To do - Would you transcribe the listing that follows, character for character, and omit its images?

◆ ◆ ◆ ◆

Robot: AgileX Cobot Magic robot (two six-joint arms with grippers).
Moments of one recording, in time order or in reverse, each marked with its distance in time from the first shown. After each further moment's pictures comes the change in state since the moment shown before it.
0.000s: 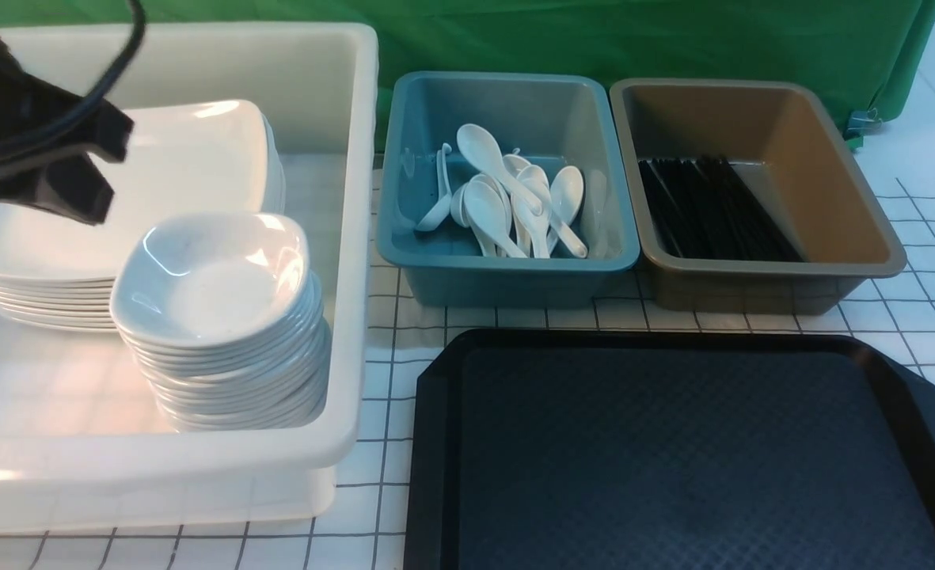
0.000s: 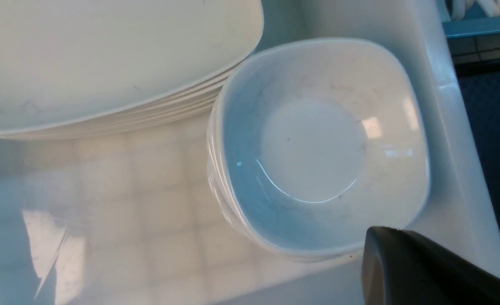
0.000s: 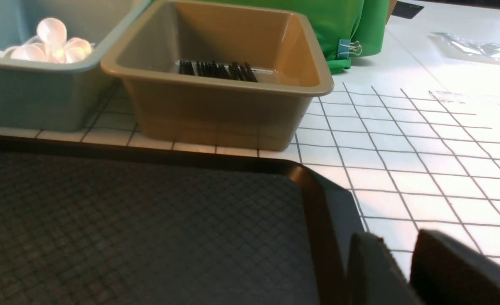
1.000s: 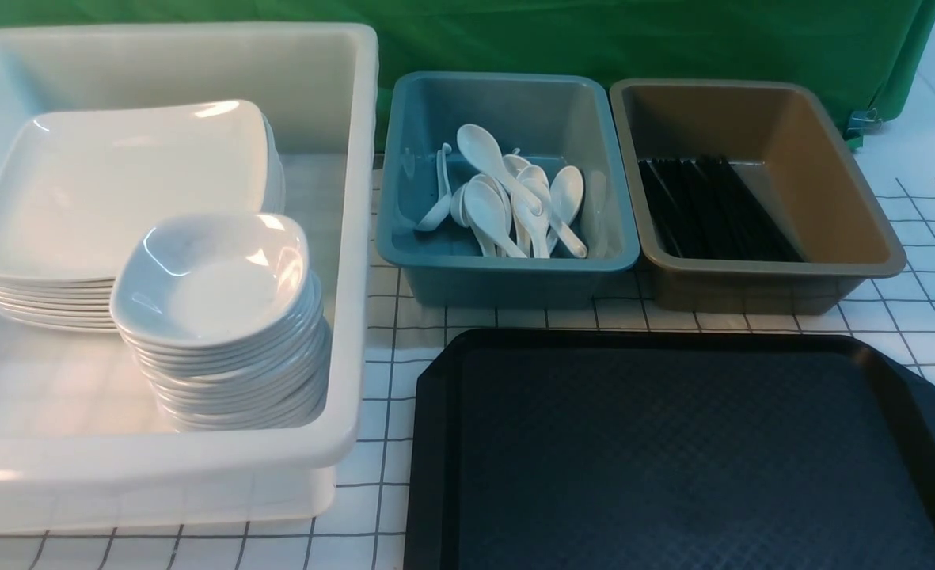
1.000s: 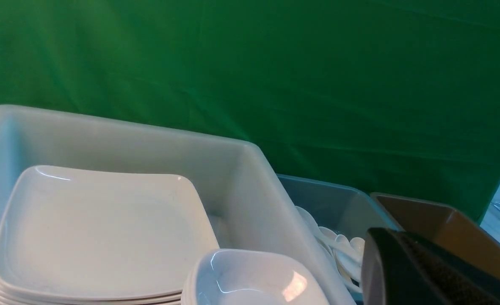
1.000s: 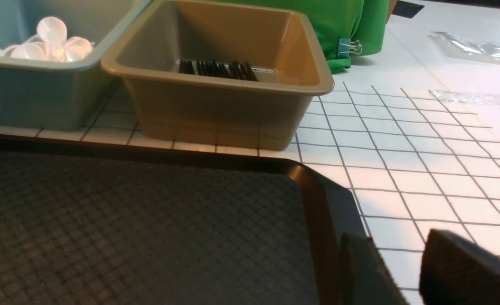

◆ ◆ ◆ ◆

Solved problem -
Robot: AgileX Cobot Magic robot (two six-joint arms with grippers).
Moments of one recording, in time order or in reverse, each marked with its distance in time from the first shown. After each further moment's pictures comes the change in state since the moment shown before it.
0.000s: 
0.000s: 
0.000s: 
1.000s: 
1.000s: 
1.000s: 

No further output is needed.